Client turns 70 ½ on Dec 23, 2016. They took a Qualified Charitable Distribution (QCD) out in October 2016 – direct to their church.  Will this create a problem for them? Thanks.


Yes, this is a problem. A QCD can only be done once the IRA owner or beneficiary attains age 70 ½. Your client is not eligible to do a QCD until December 24, 2016. They also do not have the option of putting the funds back in the IRA and waiting until December 24th. The amount of the RMD is not eligible for rollover.



Daughter Inherited an IRA in 2010 and she lives overseas (NZ). Schwab now demands that this account be transferred or liquidated as they no longer service overseas residents even though they are US citizens with SS #. I have been unable to locate any firm to be a custodian for this IRA account due to new regulations. Any ideas or experience with this issue? Thanks! – Jerry


We are beginning to see more problems in this area as our economy and lives become more global. If the client has existing accounts at another financial institution, she should check with them to see if they would also hold her inherited IRA. Another option would be to check with U.S. institutions that have international operations, especially if they have an office in NZ.  



Ed – Great presentation at our 1st global conference on Wednesday. I had a question regarding RMD’s that I didn’t get a chance to ask you last week.

In calculating the annual RMD, you must aggregate all IRA’s. My question relates to taking distributions out of an IRA annuity (not income withdrawal). Once you start the annual IRA annuity distributions, I get conflicting opinions on whether or not the annuity distributions are still part of your IRA aggregation, or are they stand alone distributions and no linger part of the annual IRA aggregation? Thanks for your help


IRS guidance says that the RMD should be calculated for each IRA separately, then RMDs can be combined and taken from any one or group of IRAs as long as the total RMD amount is taken each year.

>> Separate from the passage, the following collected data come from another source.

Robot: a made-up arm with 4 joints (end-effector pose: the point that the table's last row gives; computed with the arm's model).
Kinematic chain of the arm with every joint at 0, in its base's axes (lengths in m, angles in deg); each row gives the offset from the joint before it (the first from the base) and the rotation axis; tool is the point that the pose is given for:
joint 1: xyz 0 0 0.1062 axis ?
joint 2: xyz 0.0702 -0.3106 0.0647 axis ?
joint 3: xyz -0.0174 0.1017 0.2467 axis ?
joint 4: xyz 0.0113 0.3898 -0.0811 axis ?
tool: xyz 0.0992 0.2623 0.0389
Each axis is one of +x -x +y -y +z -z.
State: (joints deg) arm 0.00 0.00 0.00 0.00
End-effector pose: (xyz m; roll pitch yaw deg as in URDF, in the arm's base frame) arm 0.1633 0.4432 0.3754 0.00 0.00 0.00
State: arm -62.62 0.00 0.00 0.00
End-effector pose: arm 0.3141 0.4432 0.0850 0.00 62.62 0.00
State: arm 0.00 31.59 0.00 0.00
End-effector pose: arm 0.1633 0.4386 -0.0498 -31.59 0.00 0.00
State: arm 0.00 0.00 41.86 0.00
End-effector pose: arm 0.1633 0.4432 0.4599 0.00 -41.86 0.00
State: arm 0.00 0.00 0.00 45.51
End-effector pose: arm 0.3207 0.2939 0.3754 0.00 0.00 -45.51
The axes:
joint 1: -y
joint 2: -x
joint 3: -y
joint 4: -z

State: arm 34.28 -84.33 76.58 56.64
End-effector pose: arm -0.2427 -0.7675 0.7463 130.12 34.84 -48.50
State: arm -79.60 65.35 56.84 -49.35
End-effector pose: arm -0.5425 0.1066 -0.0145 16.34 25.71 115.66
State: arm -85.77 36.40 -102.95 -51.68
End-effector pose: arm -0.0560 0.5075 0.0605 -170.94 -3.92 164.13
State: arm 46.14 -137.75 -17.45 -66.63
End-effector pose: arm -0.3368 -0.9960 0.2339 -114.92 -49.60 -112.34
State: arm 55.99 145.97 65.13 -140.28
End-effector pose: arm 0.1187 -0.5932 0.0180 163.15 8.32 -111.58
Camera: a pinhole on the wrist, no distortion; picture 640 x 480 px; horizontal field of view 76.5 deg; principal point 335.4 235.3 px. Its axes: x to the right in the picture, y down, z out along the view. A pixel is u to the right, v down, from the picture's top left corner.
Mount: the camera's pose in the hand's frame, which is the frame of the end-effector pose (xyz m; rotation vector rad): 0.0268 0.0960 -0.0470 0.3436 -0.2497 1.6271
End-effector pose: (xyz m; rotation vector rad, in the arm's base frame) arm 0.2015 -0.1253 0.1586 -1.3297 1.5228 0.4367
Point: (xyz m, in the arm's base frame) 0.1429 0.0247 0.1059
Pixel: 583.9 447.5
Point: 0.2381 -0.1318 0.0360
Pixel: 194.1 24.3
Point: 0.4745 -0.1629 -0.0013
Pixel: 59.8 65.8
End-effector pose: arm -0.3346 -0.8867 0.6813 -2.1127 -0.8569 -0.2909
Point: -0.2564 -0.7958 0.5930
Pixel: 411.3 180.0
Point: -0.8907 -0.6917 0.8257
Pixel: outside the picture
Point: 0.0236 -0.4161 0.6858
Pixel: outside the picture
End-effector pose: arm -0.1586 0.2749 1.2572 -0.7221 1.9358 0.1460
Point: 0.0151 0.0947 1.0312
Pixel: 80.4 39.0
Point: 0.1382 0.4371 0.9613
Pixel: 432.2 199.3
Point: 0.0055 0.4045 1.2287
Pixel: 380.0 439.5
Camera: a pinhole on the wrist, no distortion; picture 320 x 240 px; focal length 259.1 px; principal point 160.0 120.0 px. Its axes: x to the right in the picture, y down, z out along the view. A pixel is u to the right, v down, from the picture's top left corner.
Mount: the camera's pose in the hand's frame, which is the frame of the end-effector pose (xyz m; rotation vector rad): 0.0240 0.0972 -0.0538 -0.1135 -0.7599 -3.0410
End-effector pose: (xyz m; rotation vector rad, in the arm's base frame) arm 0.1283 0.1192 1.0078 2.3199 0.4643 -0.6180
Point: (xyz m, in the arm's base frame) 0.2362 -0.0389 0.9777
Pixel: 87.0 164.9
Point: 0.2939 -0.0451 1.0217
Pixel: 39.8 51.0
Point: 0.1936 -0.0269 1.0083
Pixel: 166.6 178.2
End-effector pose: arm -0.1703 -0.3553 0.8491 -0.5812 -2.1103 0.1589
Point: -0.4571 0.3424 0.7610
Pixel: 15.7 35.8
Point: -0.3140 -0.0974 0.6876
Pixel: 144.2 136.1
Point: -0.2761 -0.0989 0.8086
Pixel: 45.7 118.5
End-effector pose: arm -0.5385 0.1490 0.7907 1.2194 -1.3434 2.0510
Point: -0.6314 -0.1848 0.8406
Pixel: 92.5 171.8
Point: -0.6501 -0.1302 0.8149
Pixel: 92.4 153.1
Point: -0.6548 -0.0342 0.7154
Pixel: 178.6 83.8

You are getting conflicting information regarding annuities because the IRS has never clarified this issue. The tax code says that if an annuity is annuitized for more than 10 years or over life expectancy, which is an irrevocable election, then the distributions from that annuity are the RMD for that annuity. No part of that distribution can be used to satisfy any other RMDs for the IRA owner. Many annuity companies and retirement experts apply that reasoning to any annuity that has been annuitized, even if the annuity period is less than 10 years or life expectancy.